■ EXERCISE PROMPT:
Starting at the line that holds "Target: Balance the" and stopping at the line that holds "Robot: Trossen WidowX", restate the records below word for word, with both of those lines included.

*****

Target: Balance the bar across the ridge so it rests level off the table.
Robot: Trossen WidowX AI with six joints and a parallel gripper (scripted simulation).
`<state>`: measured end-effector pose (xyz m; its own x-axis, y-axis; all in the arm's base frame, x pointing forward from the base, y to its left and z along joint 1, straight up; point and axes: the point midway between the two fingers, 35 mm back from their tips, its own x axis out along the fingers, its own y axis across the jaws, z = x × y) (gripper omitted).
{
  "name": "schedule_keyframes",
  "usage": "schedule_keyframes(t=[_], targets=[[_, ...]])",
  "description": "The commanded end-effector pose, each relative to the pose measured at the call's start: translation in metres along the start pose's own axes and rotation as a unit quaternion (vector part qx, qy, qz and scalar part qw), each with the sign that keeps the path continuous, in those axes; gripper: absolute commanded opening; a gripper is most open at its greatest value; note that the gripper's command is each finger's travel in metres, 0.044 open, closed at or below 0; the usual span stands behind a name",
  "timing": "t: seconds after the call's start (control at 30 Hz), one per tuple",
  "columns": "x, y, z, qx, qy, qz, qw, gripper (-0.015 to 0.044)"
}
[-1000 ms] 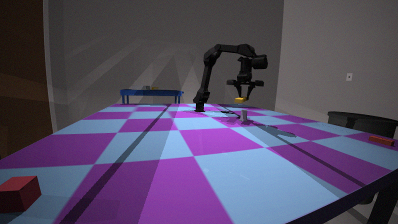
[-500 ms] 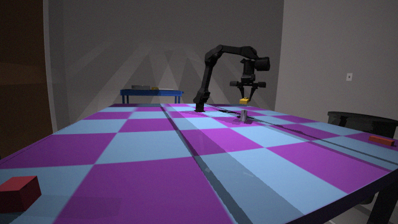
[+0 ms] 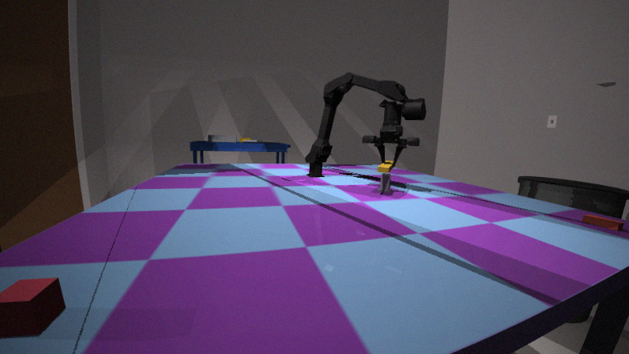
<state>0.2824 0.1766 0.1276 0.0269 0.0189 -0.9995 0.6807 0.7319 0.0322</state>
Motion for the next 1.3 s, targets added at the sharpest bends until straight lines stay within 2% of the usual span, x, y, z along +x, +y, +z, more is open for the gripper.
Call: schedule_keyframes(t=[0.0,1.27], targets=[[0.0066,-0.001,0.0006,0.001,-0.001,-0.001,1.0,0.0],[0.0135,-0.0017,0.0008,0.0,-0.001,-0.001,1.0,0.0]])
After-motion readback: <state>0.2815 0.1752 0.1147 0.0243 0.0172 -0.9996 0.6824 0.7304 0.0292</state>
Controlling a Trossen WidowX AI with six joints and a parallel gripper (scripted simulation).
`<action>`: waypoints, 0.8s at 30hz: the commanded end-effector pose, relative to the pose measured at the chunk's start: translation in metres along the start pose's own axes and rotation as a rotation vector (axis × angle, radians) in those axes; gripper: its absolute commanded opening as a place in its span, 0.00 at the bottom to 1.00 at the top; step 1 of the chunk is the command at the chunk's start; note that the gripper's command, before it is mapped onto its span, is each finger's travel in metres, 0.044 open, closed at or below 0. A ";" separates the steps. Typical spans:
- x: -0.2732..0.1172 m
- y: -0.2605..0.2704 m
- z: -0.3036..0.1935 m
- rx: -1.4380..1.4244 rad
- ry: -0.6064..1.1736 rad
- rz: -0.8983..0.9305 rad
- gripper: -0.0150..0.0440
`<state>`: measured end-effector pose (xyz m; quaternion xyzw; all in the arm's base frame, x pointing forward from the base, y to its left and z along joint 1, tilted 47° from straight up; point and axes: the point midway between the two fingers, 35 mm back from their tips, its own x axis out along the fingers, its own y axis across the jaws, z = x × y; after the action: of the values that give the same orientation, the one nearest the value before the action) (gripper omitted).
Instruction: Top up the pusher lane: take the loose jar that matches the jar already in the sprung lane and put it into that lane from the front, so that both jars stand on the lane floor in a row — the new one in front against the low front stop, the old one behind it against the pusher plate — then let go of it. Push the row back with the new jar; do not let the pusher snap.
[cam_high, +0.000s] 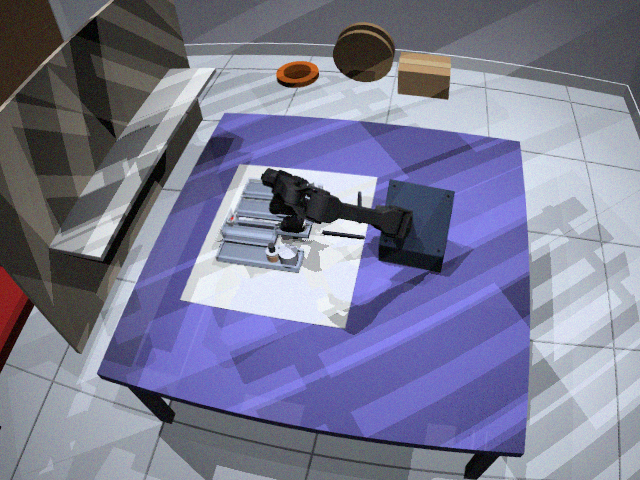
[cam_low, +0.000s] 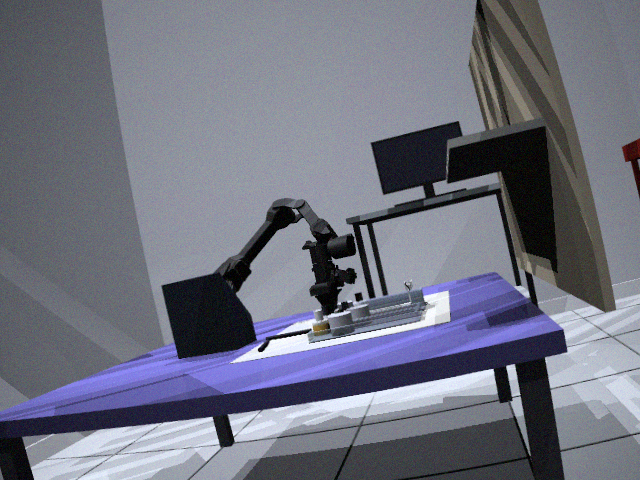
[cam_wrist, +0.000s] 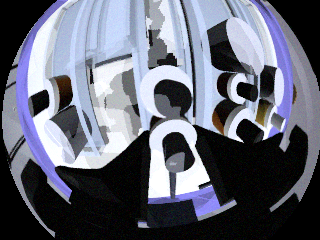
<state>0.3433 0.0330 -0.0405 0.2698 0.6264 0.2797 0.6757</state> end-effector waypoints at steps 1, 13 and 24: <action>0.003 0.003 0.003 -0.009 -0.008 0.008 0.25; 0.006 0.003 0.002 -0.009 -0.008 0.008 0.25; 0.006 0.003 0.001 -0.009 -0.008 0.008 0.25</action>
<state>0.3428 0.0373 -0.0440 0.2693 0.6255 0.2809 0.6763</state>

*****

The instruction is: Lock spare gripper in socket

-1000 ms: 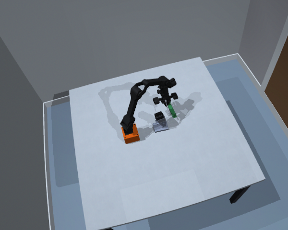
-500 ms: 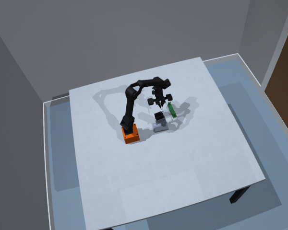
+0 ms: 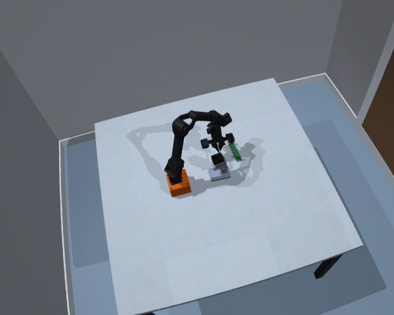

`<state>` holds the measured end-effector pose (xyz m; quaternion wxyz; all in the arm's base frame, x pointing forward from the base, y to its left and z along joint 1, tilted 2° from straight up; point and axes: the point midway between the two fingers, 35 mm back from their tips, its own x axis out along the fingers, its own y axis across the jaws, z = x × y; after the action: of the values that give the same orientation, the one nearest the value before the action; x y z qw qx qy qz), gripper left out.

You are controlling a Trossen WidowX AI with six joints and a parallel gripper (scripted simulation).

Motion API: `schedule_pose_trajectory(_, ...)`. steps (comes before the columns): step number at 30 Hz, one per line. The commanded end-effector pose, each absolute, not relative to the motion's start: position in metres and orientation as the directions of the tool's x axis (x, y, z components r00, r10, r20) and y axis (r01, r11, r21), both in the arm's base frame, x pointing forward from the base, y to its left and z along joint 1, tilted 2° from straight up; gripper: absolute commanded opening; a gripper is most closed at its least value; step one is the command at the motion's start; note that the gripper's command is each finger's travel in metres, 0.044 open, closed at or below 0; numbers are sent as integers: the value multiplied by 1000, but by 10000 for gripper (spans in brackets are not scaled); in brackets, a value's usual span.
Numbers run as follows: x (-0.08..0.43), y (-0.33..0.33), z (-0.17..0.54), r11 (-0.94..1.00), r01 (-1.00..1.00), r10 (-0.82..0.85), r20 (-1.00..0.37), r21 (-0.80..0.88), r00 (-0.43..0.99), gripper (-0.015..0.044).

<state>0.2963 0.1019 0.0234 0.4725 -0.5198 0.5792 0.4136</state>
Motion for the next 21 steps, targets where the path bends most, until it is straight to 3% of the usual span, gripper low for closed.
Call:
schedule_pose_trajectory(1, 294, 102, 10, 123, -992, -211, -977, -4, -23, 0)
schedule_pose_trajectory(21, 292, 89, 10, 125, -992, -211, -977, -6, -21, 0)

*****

■ SOLUTION:
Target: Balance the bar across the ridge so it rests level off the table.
Robot: Trossen WidowX AI with six joints and a parallel gripper (scripted simulation).

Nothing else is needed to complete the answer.